**Exercise:**
Further down are entries; set down exactly and only the lines from the one with "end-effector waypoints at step" up to and including the one with "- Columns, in", dropping each picture.

****************************************

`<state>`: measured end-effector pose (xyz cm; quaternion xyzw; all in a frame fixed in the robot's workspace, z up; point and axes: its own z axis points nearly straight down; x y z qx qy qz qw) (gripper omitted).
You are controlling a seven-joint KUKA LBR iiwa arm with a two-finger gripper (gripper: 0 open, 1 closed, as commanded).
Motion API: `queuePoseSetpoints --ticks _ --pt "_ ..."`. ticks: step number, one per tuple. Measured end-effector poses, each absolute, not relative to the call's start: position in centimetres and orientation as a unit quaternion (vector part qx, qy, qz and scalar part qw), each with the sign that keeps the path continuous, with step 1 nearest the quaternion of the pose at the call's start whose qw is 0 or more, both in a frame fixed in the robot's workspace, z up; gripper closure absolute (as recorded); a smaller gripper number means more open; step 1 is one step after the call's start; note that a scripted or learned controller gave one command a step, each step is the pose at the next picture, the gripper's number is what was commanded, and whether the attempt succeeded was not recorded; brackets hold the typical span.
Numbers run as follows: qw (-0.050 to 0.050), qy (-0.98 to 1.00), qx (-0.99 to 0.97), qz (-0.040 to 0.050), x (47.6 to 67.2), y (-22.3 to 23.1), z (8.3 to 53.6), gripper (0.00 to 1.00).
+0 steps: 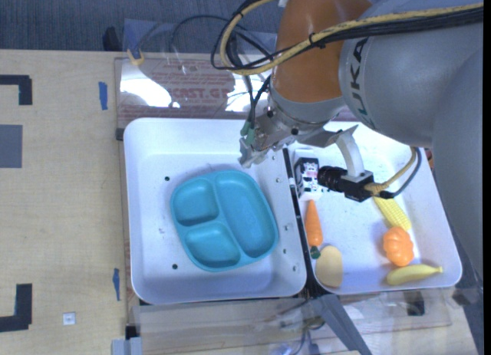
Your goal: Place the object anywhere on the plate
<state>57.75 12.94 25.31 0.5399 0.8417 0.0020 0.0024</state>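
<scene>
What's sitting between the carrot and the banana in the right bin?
In the camera view, a pale potato-like piece and an orange fruit lie between the carrot and the banana.

Fixed above the pale wooden tabletop [54, 215], looking down at a slant on two shallow white plastic bins [146, 192] side by side; near enough for the grey-and-orange arm [368, 54] to crowd the upper right.
</scene>
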Motion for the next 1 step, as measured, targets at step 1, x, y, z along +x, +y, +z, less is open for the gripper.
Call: queuePoseSetpoints --ticks 1 --pt "-0.002 0.834 0.551 -0.002 56.89 15.63 22.1 1.0"
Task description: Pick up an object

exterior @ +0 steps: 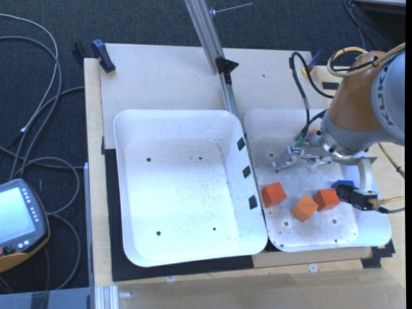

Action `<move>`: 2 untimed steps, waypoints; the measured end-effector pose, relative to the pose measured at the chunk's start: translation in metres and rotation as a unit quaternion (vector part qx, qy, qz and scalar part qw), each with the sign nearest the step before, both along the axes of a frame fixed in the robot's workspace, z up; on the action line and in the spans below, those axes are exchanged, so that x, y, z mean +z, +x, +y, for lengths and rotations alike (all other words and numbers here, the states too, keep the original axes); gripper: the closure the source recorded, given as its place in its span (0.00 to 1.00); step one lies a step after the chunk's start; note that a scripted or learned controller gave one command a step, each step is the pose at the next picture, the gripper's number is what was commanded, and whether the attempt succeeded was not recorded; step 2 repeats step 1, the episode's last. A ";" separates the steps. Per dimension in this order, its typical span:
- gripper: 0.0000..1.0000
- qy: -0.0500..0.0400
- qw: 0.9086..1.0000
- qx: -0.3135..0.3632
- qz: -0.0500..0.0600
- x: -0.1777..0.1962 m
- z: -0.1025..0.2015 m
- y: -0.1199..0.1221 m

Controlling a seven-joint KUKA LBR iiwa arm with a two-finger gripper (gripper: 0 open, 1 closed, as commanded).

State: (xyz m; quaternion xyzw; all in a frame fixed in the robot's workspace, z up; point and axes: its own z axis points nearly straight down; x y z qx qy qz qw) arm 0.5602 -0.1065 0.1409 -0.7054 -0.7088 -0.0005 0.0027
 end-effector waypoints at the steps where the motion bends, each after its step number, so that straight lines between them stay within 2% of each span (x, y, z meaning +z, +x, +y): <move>1: 0.00 0.000 1.000 -0.002 0.002 -0.043 0.021 -0.050; 2: 0.00 0.000 1.000 -0.002 0.002 -0.043 0.021 -0.050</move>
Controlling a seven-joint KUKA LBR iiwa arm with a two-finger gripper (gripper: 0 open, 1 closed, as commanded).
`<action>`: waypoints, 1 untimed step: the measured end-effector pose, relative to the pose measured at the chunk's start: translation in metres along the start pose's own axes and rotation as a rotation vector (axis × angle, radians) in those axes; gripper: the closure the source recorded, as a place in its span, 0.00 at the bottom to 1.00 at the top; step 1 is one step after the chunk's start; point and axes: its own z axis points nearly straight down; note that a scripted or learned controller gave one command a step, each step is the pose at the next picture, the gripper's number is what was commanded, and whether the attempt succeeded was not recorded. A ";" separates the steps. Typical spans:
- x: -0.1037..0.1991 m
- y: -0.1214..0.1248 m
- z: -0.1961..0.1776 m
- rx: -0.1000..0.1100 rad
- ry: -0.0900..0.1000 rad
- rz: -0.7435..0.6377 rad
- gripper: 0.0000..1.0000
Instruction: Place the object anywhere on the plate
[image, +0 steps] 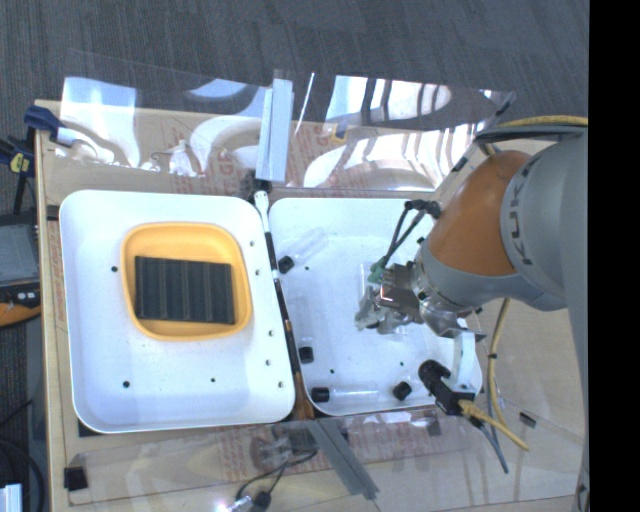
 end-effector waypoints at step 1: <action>0.045 -0.019 0.012 0.002 0.002 -0.211 1.00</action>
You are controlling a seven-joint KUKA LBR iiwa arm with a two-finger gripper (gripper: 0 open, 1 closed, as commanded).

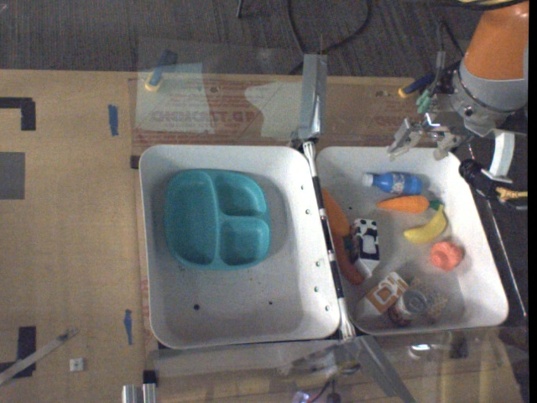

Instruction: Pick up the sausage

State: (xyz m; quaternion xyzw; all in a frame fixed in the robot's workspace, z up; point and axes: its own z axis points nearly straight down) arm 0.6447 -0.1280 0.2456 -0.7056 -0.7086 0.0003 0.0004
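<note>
My gripper (424, 138) hangs over the far rim of the right bin (495, 296), its two fingers spread apart with nothing between them. The sausage (340, 233), which I take to be the long orange-red piece lying lengthwise along the left wall of that bin, sits well apart from my fingertips, toward the near-left. It runs from far to near, its near end touching or just beside the black-and-white cow-patterned toy (365, 240). Other contents of the right bin: a blue bottle (393, 182) near my gripper, a carrot (407, 204) just nearer than that, a banana (426, 227), a pink item (447, 255), and at the near side a small box (388, 294) with a round greyish object (419, 300) beside it (too blurred to identify). The left bin (159, 309) holds a teal divided plate (216, 218). My judgement of the step in hand: approach, not yet begun in earnest; no descent, no contact, the sausage untouched. The next move calls for travel left and nearer across the bottle and carrot, then turning the fingers to straddle the sausage across its narrow width. The bin wall crowds one side and the toy the other, so I would aim for the far half of the sausage, where it looks freer.
</note>
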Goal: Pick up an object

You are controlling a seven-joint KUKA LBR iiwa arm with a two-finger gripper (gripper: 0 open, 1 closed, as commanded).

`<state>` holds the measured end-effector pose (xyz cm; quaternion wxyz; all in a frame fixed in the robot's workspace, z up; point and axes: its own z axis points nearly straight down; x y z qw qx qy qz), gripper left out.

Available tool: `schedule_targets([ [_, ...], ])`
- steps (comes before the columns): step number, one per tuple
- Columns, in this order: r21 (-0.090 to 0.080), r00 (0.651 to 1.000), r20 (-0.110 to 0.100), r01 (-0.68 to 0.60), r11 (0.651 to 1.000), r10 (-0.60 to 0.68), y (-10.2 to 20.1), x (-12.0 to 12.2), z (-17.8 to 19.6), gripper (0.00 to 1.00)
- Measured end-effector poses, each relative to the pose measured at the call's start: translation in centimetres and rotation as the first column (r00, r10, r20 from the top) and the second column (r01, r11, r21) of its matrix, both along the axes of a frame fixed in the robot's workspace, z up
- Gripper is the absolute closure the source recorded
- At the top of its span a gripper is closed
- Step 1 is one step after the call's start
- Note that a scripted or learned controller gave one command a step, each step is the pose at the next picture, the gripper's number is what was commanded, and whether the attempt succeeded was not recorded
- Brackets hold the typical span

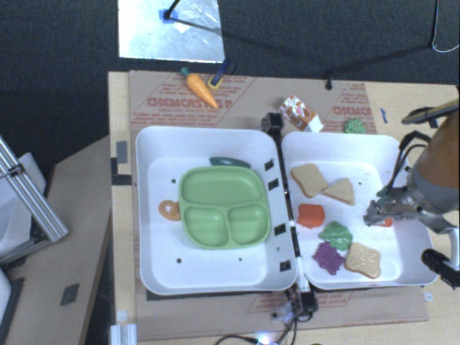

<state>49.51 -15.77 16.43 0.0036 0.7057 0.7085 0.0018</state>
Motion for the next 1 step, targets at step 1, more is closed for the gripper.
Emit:
schedule_targets([
  [1, 0.0, 1.0, -0.001, -0.001, 1.0, 0.001, -0.04, 0.19, 5.37, 1.0],
])
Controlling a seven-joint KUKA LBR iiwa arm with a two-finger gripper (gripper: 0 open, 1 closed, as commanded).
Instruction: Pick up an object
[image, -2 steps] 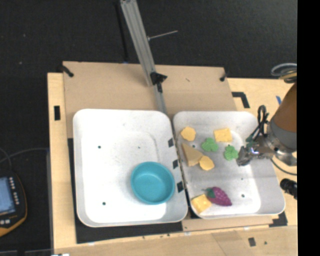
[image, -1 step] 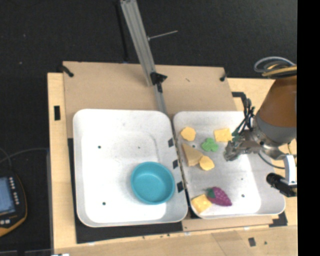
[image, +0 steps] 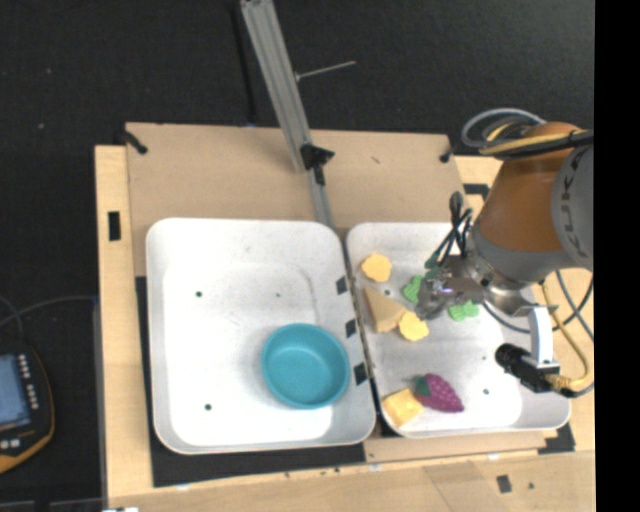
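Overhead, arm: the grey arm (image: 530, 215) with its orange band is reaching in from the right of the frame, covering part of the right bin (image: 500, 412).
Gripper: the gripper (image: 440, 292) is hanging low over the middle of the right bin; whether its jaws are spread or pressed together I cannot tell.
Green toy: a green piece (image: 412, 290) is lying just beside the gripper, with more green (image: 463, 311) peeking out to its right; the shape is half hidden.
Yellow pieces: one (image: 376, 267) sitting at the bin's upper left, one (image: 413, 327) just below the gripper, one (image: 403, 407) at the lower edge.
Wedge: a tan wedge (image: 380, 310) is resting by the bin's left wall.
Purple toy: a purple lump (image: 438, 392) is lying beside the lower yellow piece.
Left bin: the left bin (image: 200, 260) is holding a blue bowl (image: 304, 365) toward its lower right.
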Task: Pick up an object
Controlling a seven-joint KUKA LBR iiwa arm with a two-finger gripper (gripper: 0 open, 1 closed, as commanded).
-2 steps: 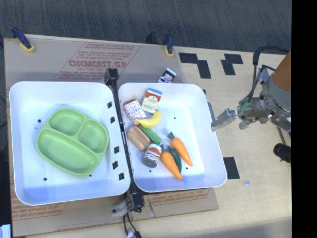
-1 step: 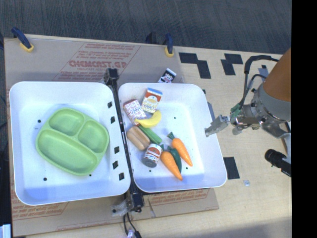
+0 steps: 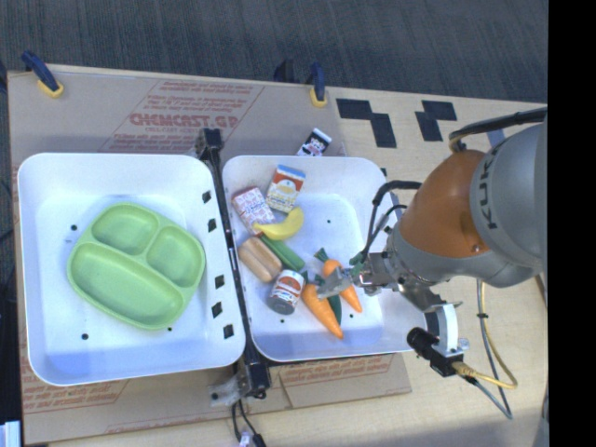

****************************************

**Expected answer:**
 end-effector waypoints at step 1: <action>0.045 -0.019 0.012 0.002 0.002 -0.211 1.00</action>
You are controlling a seven-joint KUKA LBR iiwa arm with a two-finger gripper (gripper: 0 open, 1 closed, as commanded).


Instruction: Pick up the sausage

State: (xyz m; quaternion xyzw; all in a frame fixed in the robot's workspace, z up; point and axes: its own z axis points nearly straight down) arm 0.6447 -0.1280 0.2456 -0.7056 -0.7086 0.0003 0.0004
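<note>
My gripper (424, 138) hangs over the far rim of the right bin (495, 296), its two fingers spread apart with nothing between them. The sausage (340, 233), which I take to be the long orange-red piece lying lengthwise along the left wall of that bin, sits well apart from my fingertips, toward the near-left. It runs from far to near, its near end touching or just beside the black-and-white cow-patterned toy (365, 240). Other contents of the right bin: a blue bottle (393, 182) near my gripper, a carrot (407, 204) just nearer than that, a banana (426, 227), a pink item (447, 255), and at the near side a small box (388, 294) with a round greyish object (419, 300) beside it (too blurred to identify). The left bin (159, 309) holds a teal divided plate (216, 218). My judgement of the step in hand: approach, not yet begun in earnest; no descent, no contact, the sausage untouched. The next move calls for travel left and nearer across the bottle and carrot, then turning the fingers to straddle the sausage across its narrow width. The bin wall crowds one side and the toy the other, so I would aim for the far half of the sausage, where it looks freer.
</note>
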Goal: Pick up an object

You are controlling a seven-joint KUKA LBR iiwa arm with a two-finger gripper (gripper: 0 open, 1 closed, as commanded).

`<state>` holds the measured end-effector pose (xyz cm; quaternion wxyz; all in a frame fixed in the robot's workspace, z up; point and axes: its own z axis points nearly straight down; x y z qw qx qy qz), gripper left out.

Available tool: `schedule_targets([ [_, ...], ])`
- steps (comes before the columns): step number, one per tuple
- Columns, in this order: r21 (-0.090 to 0.080), r00 (0.651 to 1.000), r20 (-0.110 to 0.100), r01 (-0.68 to 0.60), r11 (0.651 to 1.000), r10 (-0.60 to 0.68), y (-10.2 to 20.1), x (-12.0 to 12.2), z (-17.8 to 19.6), gripper (0.00 to 1.00)

This exercise requires nothing further.